Return the data below in full. Keep each character unchanged.
◇ ◇ ◇ ◇
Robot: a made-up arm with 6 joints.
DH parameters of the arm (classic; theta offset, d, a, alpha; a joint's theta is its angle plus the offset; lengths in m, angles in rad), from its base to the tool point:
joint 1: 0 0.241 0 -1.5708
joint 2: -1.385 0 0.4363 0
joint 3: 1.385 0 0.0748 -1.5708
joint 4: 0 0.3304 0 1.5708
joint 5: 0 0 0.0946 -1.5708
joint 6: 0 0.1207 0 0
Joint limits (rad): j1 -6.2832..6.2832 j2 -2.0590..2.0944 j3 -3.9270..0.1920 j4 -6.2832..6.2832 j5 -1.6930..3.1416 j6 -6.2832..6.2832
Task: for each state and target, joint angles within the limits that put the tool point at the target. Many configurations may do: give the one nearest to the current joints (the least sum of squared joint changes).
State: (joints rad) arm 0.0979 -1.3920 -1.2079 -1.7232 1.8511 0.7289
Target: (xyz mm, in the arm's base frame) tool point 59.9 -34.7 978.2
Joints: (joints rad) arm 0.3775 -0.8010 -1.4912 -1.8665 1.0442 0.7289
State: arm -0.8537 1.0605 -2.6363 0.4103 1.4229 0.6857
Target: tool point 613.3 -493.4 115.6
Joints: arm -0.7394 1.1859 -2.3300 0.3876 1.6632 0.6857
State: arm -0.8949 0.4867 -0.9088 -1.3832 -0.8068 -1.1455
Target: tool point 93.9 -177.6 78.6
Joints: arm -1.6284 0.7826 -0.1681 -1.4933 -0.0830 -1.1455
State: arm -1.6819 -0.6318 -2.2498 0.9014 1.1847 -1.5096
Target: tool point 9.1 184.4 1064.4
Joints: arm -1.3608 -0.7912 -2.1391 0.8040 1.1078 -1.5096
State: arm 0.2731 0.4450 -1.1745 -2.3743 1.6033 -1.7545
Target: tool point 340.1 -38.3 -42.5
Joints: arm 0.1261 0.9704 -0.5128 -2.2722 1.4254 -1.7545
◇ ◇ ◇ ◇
**ANSWER**
Robot: a made-up arm with 6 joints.
DH parameters of the arm (classic; theta offset, d, a, alpha; a joint's theta is its angle plus the offset; lengths in m, angles in rad), from its base to the tool point:
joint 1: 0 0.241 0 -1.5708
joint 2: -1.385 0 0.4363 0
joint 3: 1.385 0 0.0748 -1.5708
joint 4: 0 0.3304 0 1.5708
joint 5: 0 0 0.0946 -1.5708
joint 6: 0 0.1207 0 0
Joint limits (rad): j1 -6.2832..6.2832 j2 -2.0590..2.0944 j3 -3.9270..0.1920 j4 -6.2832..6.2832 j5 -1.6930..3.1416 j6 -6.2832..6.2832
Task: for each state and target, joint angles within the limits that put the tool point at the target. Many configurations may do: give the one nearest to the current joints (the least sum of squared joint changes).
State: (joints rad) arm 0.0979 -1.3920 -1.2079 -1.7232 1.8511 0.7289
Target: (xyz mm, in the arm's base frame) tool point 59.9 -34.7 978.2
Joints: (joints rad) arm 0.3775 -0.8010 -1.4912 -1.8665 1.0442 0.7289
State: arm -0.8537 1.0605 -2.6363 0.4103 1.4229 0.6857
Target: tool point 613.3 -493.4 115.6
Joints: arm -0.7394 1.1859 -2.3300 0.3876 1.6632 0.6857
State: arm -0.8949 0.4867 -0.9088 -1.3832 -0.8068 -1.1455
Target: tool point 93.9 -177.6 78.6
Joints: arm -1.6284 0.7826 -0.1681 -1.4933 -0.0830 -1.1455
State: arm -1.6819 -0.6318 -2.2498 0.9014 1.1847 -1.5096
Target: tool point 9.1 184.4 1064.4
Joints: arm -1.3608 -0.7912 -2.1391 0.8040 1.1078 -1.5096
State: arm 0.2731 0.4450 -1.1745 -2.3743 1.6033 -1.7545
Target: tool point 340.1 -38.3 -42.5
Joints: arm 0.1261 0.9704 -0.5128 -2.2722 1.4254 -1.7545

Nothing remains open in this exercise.